* [THE DATA]:
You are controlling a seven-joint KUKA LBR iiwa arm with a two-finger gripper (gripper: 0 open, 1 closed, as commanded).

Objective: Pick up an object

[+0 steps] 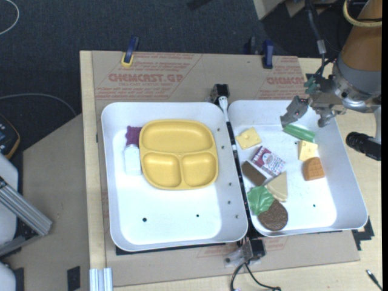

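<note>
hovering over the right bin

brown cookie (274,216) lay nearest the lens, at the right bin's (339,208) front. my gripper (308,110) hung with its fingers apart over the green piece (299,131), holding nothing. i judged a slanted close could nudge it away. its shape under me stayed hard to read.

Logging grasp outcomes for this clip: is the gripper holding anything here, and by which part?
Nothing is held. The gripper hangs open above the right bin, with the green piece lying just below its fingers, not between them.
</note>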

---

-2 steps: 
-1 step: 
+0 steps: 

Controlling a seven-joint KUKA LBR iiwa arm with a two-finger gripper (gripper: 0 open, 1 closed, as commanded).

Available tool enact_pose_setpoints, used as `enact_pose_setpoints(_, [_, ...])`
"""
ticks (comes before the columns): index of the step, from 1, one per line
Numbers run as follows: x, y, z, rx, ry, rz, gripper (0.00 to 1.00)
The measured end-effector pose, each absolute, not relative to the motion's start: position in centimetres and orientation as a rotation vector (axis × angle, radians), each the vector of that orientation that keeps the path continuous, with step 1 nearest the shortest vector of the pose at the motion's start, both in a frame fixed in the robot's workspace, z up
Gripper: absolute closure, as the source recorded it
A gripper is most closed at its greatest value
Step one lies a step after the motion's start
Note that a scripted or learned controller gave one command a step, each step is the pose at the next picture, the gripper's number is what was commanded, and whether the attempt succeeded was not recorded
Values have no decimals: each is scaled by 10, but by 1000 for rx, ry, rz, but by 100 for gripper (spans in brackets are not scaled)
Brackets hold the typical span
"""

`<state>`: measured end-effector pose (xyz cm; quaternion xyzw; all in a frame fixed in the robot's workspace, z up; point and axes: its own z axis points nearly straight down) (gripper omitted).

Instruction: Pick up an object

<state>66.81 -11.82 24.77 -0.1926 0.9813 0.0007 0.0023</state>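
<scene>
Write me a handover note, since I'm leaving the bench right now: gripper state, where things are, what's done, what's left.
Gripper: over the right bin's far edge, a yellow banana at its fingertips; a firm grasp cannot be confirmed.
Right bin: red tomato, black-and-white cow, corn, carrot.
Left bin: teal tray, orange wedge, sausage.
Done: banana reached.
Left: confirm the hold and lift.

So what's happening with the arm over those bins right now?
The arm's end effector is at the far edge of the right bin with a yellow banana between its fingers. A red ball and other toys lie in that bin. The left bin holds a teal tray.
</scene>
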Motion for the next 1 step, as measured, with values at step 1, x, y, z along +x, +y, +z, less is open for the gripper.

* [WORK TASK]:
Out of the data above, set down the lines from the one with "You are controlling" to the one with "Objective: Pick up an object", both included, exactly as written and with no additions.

* [REPLY TO THE EXERCISE]:
You are controlling a seven-joint KUKA LBR iiwa arm with a two-finger gripper (gripper: 0 open, 1 closed, as commanded).

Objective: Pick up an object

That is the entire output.